What you will do:
Repeat the whole listing below precisely. Omit all pictures.

Data block:
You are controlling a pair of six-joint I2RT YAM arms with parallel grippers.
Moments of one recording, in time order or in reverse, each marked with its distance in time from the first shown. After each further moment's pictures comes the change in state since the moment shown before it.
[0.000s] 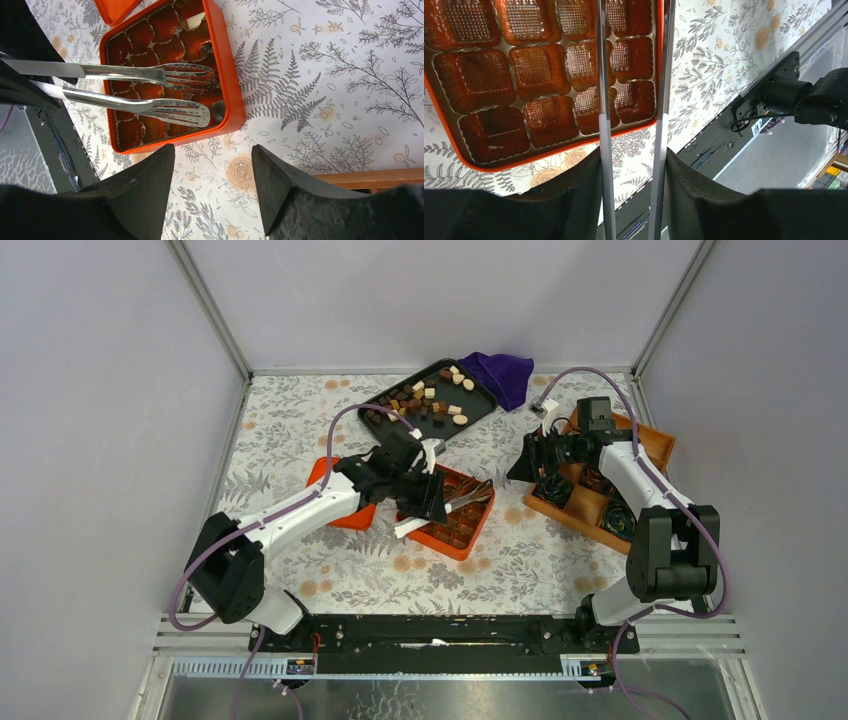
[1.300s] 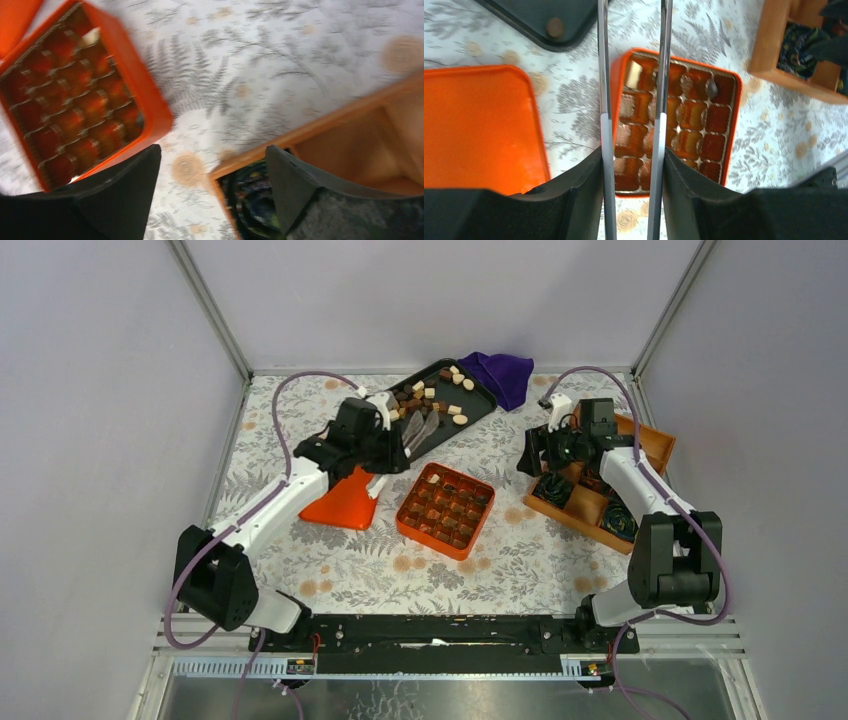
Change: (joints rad) left arm 0.226 -0.066 0.048 0.057 -0.223 0.076; right arm 0.000 -0.026 -0.037 0.108 0.280 0.106
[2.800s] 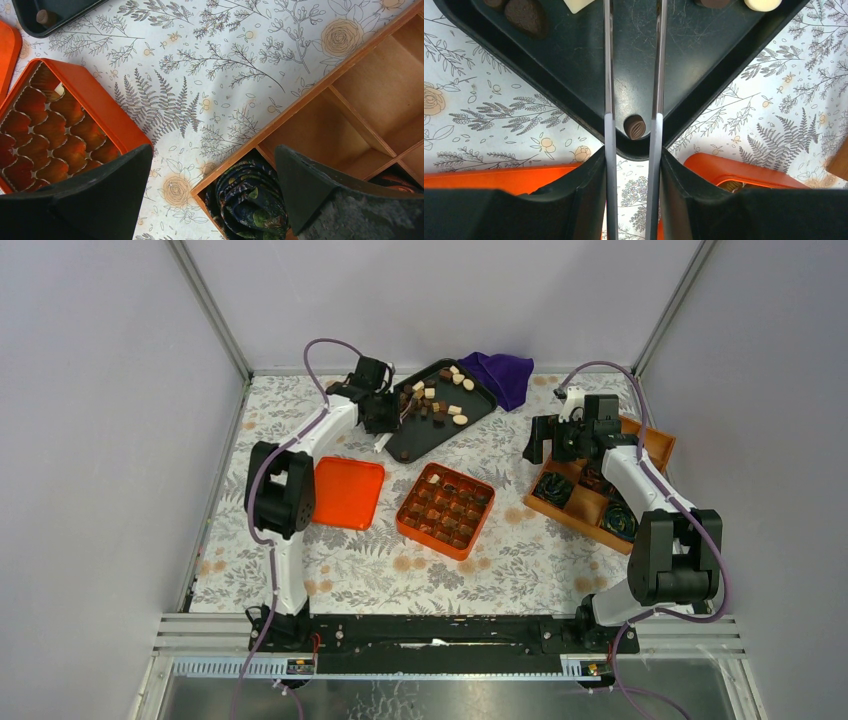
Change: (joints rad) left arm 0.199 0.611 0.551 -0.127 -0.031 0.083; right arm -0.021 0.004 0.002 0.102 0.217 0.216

Response to this exercise:
You are controlling a pair of six-joint I2RT YAM arms with parallel grippers.
Moments of one recording, in time order or in reverse, each marked with its distance in time from the first shown. After each further moment's pictures comes the change in state since the moment shown before it.
[0.000s] 
[1.300s] 
Change: (joints rad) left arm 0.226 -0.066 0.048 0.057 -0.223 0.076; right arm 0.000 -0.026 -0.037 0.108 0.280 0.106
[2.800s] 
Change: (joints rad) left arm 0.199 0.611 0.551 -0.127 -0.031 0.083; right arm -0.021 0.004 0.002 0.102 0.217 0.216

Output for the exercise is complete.